WORK REQUIRED:
Nothing in the data should be left out or altered when it is retyped.

____________________

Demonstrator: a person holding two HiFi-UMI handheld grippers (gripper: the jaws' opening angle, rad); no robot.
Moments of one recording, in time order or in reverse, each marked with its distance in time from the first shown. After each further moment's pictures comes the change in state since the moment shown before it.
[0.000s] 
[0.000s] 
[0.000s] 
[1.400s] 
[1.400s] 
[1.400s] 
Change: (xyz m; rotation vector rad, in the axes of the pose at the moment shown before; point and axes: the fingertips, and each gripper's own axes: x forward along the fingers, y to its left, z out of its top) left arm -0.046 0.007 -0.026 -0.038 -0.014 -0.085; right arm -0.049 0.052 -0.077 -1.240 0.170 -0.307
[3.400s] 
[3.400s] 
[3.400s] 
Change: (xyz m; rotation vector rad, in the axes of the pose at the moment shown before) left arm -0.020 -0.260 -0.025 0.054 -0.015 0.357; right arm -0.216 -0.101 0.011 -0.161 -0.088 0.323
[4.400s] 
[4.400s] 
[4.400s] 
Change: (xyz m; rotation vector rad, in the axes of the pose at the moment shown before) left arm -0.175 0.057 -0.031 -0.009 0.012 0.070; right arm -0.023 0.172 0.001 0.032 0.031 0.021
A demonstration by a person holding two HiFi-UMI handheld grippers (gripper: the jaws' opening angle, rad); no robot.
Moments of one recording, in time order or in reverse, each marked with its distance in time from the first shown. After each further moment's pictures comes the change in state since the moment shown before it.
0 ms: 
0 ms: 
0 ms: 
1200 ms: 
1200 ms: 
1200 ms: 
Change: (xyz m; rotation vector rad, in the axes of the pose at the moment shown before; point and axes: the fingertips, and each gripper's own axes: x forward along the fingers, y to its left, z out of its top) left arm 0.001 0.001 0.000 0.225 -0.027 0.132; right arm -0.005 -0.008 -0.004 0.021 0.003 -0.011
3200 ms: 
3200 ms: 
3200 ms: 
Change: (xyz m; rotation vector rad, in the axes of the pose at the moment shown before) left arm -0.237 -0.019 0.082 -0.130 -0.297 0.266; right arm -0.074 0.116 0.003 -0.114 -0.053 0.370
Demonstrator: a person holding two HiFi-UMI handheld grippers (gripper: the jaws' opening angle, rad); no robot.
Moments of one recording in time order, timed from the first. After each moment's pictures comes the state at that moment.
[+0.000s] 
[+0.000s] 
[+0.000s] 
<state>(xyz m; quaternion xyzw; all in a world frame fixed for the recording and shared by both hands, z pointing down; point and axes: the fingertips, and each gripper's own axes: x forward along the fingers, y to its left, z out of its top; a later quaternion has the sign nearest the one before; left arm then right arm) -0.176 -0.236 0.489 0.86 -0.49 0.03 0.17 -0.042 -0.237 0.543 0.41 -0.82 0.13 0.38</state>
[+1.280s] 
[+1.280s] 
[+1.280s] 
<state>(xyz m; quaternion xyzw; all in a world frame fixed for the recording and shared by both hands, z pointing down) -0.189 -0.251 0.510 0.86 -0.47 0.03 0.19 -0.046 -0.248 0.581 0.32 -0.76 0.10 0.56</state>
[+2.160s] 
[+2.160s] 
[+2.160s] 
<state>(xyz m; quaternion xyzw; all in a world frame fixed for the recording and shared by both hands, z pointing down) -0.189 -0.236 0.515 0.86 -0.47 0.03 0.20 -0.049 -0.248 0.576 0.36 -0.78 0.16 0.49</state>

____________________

TASK RESULT:
Demonstrator: a person holding two HiFi-UMI handheld grippers (gripper: the jaws' opening angle, rad); no robot.
Moments of one recording, in time order or in reverse, each marked with its distance in time from the first shown. After each further moment's pictures comes the change in state since the moment shown before it.
[0.000s] 
[0.000s] 
[0.000s] 
[1.400s] 
[1.400s] 
[1.400s] 
Change: (xyz m; rotation vector rad, in the axes of the pose at the moment shown before; point and axes: the fingertips, and each gripper's own axes: x forward along the fingers, y to its left, z out of its top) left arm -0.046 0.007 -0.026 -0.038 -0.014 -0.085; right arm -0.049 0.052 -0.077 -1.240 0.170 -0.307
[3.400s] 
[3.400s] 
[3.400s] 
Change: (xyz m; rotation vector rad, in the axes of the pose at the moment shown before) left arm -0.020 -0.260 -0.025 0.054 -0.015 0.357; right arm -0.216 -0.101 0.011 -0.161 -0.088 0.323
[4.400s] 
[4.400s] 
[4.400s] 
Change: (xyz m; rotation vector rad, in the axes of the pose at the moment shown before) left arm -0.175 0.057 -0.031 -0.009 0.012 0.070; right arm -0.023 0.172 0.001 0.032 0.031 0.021
A demonstration by a person holding two HiFi-UMI handheld grippers (gripper: the jaws' opening angle, rad); no robot.
Moments of one recording, in time order or in reverse, each marked with its distance in time from the first shown. After each further moment's pictures comes the change in state since the moment shown before it.
0 ms: 
0 ms: 
0 ms: 
1200 ms: 
1200 ms: 
1200 ms: 
Change: (xyz m; rotation vector rad, in the axes of the pose at the moment shown before; point and axes: the fingertips, and each gripper's own axes: x forward along the fingers, y to its left, z out of its top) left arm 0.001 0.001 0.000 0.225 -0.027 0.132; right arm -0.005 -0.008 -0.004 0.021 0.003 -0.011
3200 ms: 
3200 ms: 
3200 ms: 
Change: (xyz m; rotation vector rad, in the axes of the pose at the moment shown before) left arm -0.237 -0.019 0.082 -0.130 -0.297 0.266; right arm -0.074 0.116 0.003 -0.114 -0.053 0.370
Demonstrator: a person holding two HiFi-UMI handheld grippers (gripper: the jaws' opening angle, rad); no robot.
Moments of one recording in time order, timed from the first. After each moment's pictures comes the state at that moment.
[+0.000s] 
[+0.000s] 
[+0.000s] 
<state>(xyz m; quaternion xyzw; all in a world frame fixed for the recording and shared by both hands, z pointing down; point and axes: the fingertips, and each gripper's own axes: x forward along the fingers, y to its left, z out of its top; a later quaternion has the sign nearest the one before; left arm then right arm) -0.176 -0.236 0.489 0.86 -0.49 0.03 0.17 -0.042 -0.237 0.543 0.41 -0.82 0.13 0.38</state>
[+1.280s] 
[+1.280s] 
[+1.280s] 
<state>(xyz m; quaternion xyzw; all in a world frame fixed for the recording and shared by both hands, z pointing down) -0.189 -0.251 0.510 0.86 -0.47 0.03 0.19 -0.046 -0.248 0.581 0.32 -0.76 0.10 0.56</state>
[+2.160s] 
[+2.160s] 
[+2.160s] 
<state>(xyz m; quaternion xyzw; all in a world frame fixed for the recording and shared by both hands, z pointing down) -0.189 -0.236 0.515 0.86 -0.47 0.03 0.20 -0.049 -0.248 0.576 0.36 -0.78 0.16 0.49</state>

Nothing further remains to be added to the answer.